• _THE PROBLEM_: How many lines of these entries include the string "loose"? State the number alone.

_ _ _ _

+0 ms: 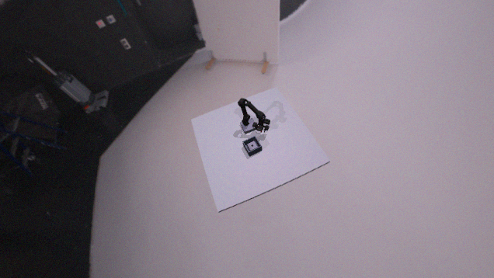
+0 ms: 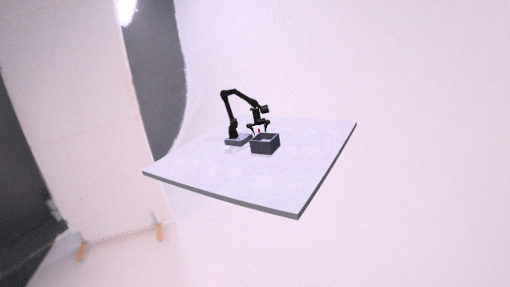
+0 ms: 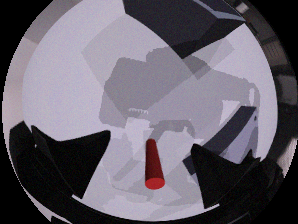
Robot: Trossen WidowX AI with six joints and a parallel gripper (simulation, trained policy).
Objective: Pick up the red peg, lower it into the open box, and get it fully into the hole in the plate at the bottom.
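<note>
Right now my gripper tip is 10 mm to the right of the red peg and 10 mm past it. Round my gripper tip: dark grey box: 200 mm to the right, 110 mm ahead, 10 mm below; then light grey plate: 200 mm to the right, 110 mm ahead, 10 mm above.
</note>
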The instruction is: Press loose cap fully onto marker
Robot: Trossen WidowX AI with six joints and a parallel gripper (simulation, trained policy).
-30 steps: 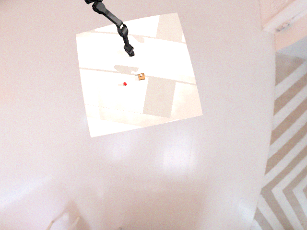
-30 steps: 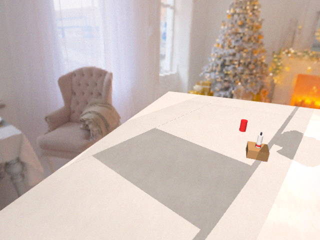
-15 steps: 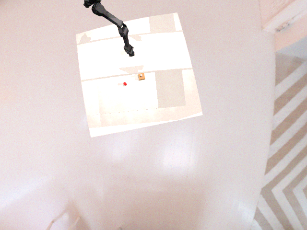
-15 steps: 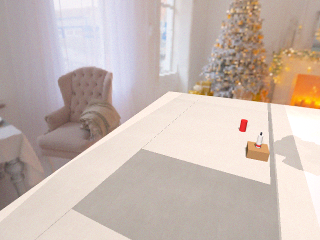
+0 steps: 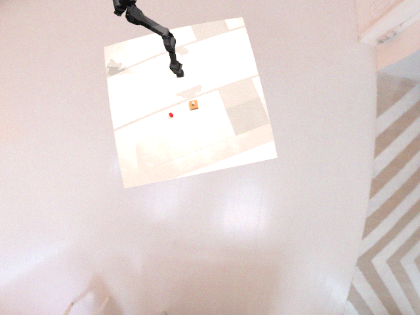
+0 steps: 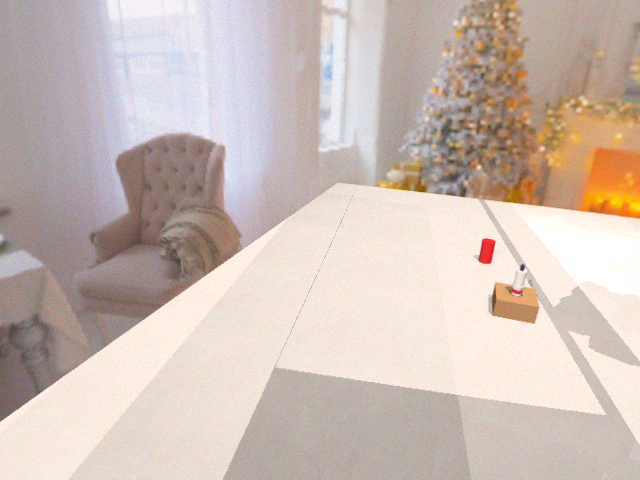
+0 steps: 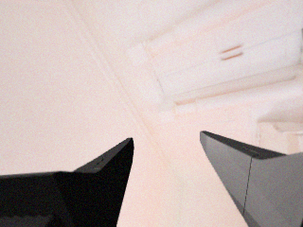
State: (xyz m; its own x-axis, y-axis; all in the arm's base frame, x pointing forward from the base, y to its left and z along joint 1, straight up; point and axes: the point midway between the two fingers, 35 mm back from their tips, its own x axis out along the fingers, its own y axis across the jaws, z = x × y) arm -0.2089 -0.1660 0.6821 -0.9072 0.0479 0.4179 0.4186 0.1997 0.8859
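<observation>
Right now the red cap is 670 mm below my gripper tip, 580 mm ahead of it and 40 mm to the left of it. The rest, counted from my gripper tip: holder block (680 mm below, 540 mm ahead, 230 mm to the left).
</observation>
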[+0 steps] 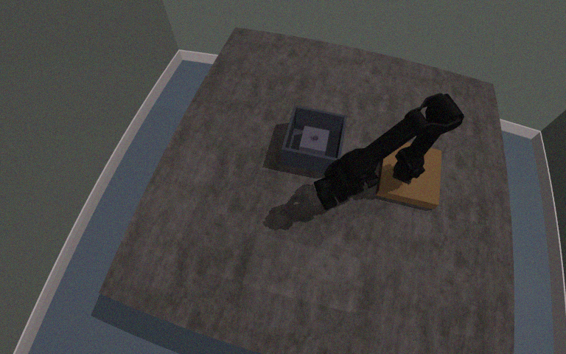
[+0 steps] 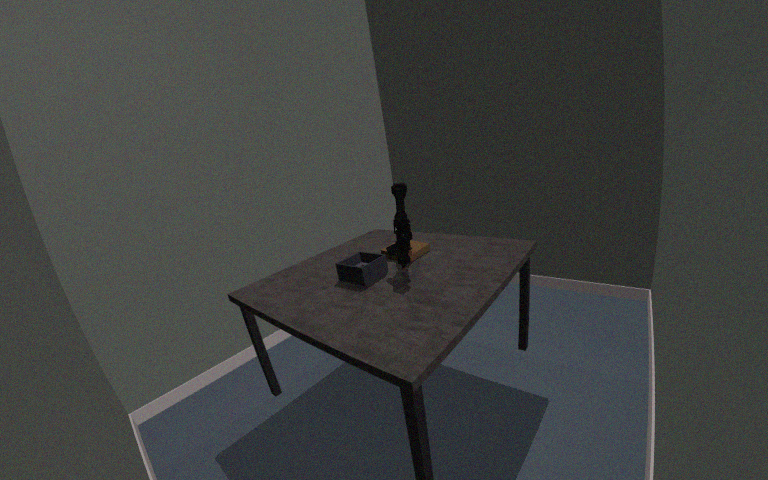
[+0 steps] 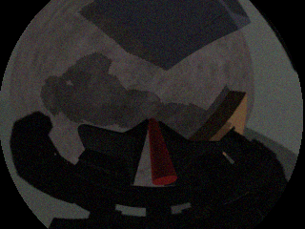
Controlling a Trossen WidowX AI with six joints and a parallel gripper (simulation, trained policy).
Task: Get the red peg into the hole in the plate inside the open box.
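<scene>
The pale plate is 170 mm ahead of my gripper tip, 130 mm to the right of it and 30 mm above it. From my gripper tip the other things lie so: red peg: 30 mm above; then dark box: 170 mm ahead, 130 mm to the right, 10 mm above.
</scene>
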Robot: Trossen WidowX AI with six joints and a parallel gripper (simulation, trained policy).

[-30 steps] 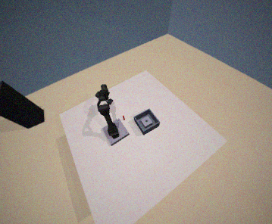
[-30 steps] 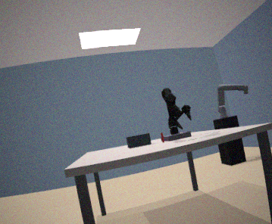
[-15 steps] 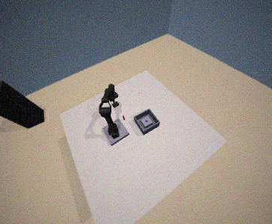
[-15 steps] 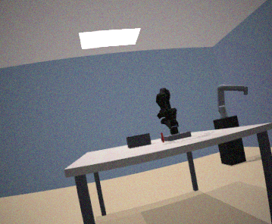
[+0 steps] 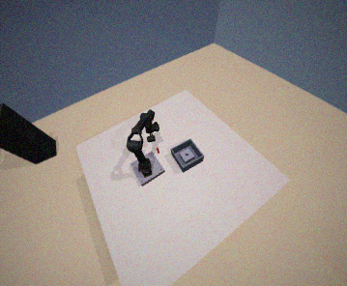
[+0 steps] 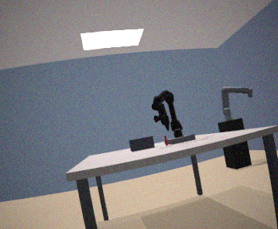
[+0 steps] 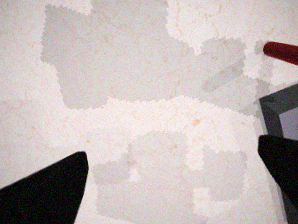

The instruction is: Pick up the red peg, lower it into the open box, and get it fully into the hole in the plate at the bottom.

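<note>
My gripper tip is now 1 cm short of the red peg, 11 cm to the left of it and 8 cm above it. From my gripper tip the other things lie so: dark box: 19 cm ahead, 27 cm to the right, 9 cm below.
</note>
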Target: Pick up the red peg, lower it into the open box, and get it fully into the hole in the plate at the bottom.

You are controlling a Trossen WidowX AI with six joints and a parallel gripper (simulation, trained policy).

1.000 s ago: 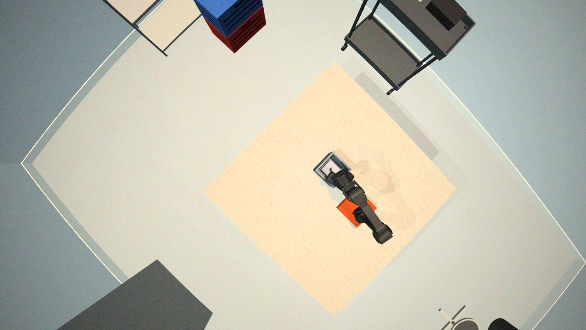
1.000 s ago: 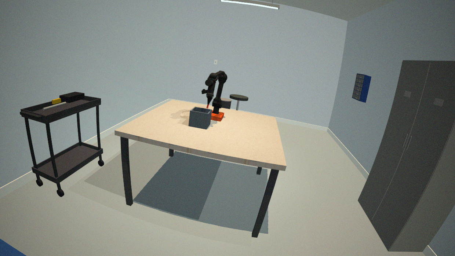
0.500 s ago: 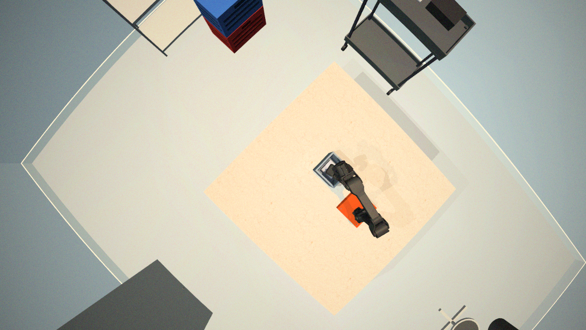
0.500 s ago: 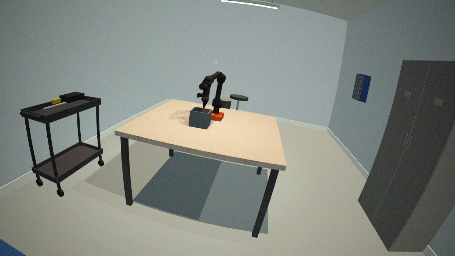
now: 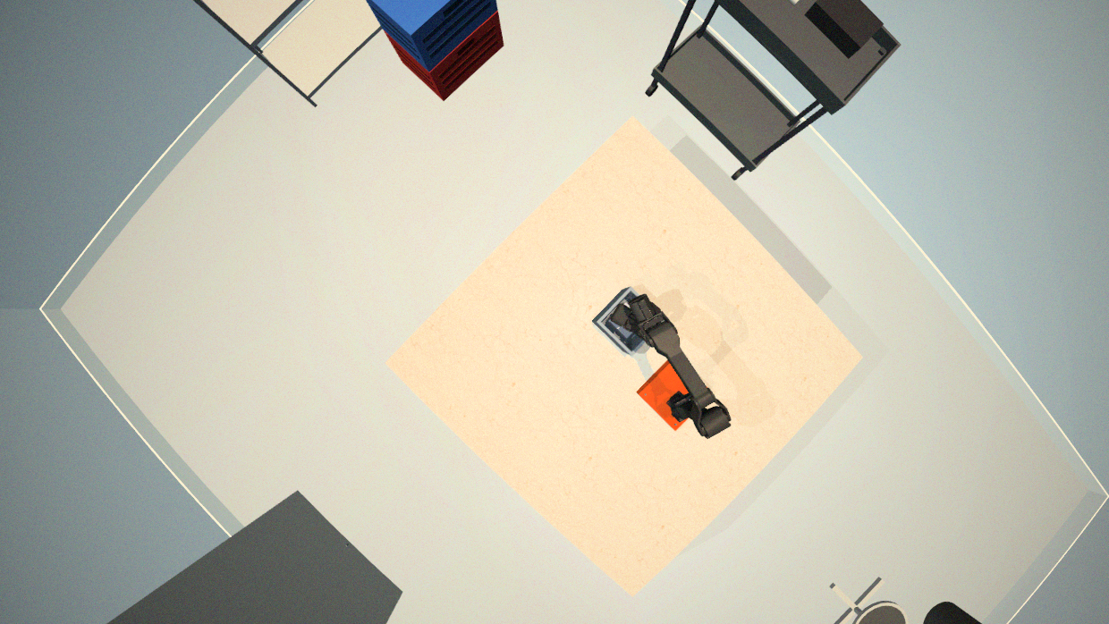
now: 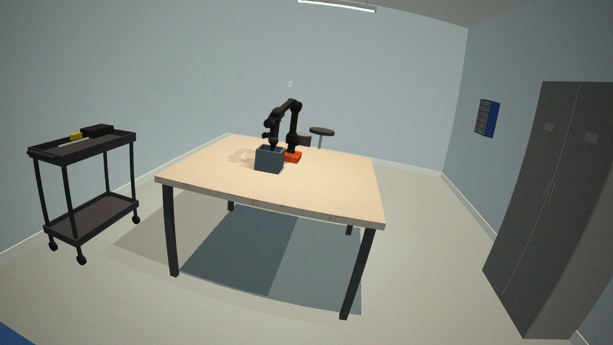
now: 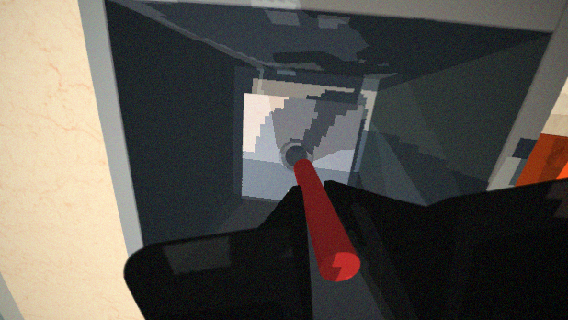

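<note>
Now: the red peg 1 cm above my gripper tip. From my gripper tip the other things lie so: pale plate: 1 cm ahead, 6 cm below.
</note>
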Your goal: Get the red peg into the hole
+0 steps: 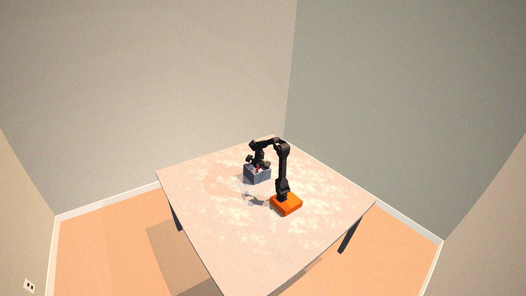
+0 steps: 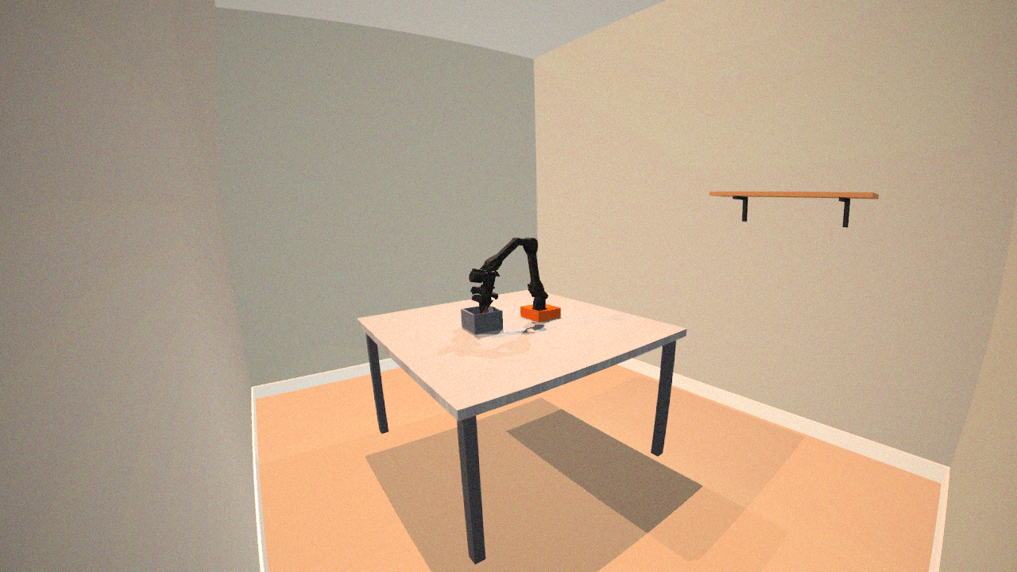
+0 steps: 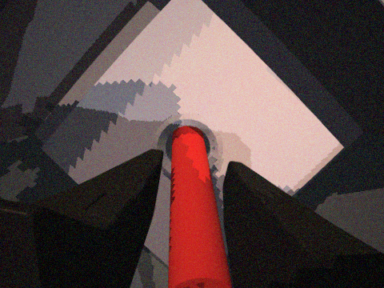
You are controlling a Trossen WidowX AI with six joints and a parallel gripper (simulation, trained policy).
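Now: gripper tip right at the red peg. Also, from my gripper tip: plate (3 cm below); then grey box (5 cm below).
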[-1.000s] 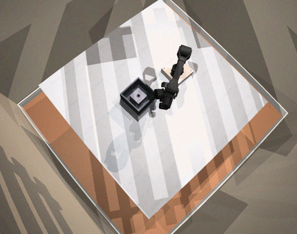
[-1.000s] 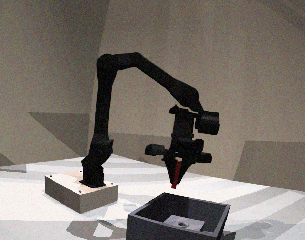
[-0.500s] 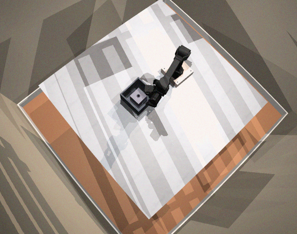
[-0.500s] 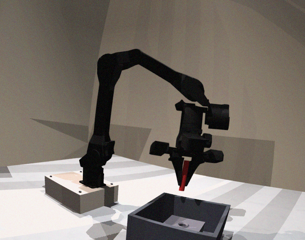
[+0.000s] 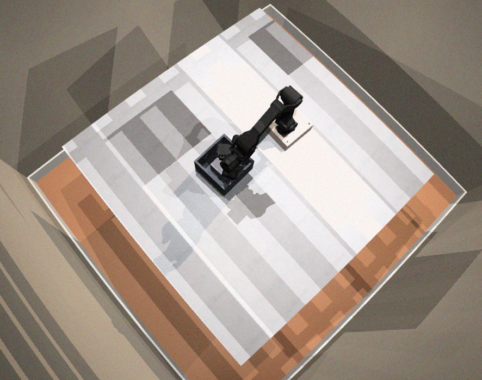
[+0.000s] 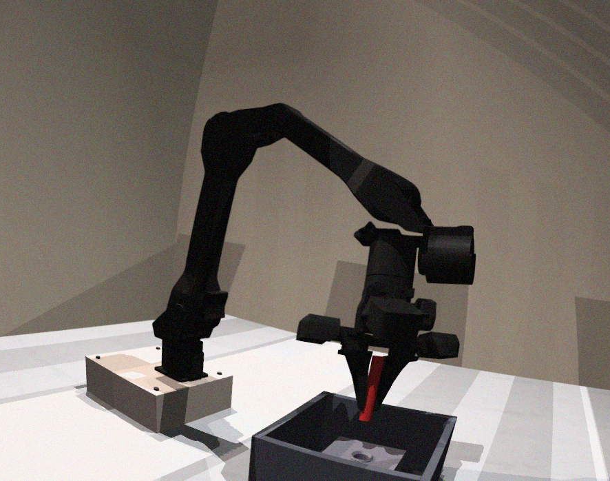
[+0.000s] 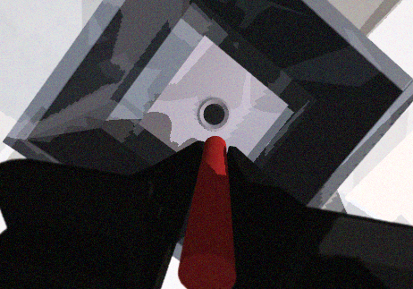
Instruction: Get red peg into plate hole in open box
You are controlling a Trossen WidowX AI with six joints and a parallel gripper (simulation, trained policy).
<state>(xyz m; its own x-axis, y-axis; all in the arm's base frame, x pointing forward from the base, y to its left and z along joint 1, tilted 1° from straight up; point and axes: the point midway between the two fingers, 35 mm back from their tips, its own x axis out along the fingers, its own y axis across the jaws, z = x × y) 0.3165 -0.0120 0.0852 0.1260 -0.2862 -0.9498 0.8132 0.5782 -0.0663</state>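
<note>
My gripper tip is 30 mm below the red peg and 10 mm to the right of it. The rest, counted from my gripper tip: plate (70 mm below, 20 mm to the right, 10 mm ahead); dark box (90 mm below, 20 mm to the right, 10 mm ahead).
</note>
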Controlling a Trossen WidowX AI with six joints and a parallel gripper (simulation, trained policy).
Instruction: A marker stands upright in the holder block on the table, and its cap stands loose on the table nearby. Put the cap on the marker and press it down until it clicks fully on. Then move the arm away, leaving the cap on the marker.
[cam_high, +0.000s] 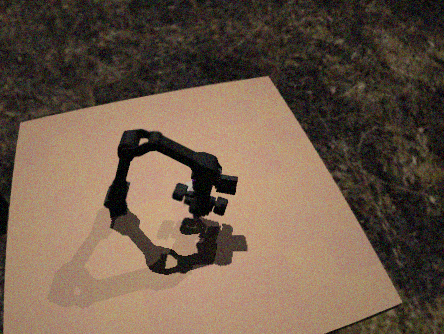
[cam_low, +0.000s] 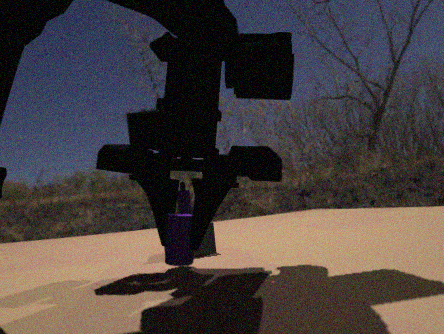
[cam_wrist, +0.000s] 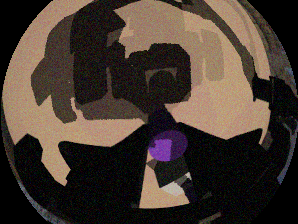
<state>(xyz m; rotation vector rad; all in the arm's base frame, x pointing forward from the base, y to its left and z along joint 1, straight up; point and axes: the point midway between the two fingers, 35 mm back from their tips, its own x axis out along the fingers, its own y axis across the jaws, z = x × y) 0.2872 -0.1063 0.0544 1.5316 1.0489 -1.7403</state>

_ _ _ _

• _PROBLEM SOLUTION_: 2